*Work task*: Below are entries. Pull out all lines containing "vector".

*Data for processing*:
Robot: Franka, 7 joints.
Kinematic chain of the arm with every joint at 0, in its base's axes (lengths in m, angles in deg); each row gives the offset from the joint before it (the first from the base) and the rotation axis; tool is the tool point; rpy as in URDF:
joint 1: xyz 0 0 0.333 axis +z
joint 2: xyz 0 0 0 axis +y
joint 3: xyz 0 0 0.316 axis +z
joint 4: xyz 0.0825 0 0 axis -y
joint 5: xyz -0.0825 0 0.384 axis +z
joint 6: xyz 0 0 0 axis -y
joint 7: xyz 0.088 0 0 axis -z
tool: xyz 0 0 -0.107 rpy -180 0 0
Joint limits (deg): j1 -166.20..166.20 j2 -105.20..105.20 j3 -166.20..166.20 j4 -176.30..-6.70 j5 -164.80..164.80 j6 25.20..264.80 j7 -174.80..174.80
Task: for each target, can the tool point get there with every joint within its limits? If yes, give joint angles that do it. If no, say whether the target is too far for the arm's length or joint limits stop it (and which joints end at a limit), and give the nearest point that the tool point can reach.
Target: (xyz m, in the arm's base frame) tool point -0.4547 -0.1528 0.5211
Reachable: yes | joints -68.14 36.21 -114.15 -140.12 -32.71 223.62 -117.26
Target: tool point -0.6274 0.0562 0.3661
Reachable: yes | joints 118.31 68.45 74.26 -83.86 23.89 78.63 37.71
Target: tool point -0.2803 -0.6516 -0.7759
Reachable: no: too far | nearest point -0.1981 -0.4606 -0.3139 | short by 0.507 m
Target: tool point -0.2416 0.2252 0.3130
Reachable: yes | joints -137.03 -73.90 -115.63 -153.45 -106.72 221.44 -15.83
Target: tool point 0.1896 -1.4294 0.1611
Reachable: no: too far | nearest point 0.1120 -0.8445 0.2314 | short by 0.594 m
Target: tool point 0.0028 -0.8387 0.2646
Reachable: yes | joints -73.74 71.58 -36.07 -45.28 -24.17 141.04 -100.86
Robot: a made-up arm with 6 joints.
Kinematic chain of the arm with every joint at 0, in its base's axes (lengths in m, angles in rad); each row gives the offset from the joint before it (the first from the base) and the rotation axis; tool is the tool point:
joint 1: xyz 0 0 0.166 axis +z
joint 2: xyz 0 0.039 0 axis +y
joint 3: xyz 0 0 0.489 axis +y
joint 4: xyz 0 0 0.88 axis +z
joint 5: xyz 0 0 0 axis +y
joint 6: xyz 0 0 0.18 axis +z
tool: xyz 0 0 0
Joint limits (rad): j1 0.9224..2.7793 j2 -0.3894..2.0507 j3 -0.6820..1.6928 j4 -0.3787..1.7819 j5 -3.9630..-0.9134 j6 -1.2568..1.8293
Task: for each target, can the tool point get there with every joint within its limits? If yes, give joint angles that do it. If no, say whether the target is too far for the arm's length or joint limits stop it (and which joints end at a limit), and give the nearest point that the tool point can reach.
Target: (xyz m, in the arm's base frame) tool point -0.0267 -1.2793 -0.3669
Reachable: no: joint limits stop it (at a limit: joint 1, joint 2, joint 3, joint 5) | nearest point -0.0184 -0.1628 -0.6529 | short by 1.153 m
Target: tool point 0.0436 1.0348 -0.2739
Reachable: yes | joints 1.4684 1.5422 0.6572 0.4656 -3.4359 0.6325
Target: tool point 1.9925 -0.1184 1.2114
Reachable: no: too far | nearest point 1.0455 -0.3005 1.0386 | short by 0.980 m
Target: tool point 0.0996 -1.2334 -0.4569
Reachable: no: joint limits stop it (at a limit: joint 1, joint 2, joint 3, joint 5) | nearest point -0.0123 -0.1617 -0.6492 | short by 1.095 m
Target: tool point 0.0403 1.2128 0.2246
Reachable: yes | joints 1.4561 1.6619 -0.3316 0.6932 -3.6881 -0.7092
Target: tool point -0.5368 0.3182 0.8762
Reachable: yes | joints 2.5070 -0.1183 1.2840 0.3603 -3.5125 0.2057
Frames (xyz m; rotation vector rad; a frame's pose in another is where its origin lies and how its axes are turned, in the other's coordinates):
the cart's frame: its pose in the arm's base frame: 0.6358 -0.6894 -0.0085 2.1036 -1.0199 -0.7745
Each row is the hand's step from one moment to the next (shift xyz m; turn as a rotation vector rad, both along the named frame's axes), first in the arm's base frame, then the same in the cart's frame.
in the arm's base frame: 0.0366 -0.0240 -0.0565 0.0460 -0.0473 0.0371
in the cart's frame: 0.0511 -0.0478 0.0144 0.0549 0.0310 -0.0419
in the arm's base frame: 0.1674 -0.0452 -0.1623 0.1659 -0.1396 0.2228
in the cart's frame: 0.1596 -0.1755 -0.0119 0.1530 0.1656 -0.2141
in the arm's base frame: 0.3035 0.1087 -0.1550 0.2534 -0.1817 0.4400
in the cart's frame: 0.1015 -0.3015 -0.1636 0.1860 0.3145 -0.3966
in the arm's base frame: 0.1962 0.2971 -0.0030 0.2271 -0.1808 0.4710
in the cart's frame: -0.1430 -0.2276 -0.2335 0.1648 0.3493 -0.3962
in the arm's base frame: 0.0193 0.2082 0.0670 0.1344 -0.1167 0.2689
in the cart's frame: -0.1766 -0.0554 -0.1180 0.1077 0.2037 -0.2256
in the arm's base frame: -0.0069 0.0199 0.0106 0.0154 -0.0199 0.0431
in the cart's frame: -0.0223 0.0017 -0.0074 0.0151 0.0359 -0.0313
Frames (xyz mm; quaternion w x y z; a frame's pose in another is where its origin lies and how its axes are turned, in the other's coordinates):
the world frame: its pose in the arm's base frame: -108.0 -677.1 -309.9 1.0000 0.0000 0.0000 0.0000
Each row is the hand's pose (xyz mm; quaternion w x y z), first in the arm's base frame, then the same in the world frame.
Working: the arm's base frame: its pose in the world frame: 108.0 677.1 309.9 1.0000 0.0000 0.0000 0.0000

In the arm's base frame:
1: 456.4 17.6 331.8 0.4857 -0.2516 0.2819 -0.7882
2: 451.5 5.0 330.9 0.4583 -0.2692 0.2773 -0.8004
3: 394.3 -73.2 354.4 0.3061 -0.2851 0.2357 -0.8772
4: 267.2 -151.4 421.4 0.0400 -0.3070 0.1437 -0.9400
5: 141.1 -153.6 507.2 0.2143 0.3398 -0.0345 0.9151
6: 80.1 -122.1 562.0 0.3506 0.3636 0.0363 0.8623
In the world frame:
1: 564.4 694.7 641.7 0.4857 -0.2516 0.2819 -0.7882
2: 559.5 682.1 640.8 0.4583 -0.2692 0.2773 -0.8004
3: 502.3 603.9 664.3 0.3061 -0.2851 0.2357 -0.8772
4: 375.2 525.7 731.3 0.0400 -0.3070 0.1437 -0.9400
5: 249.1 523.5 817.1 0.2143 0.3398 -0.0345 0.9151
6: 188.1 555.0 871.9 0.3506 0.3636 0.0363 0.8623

*Exercise output*:
Frames (xyz m; rotation vector rad; a frame's pose in another is where its origin lies and how its axes are turned, in the other's coordinates):
Each row is the hand's step from one moment to the next (shift xyz m; turn as a rotation vector rad, both along the named frame's axes), first in the arm's base frame, then the same in the cart's frame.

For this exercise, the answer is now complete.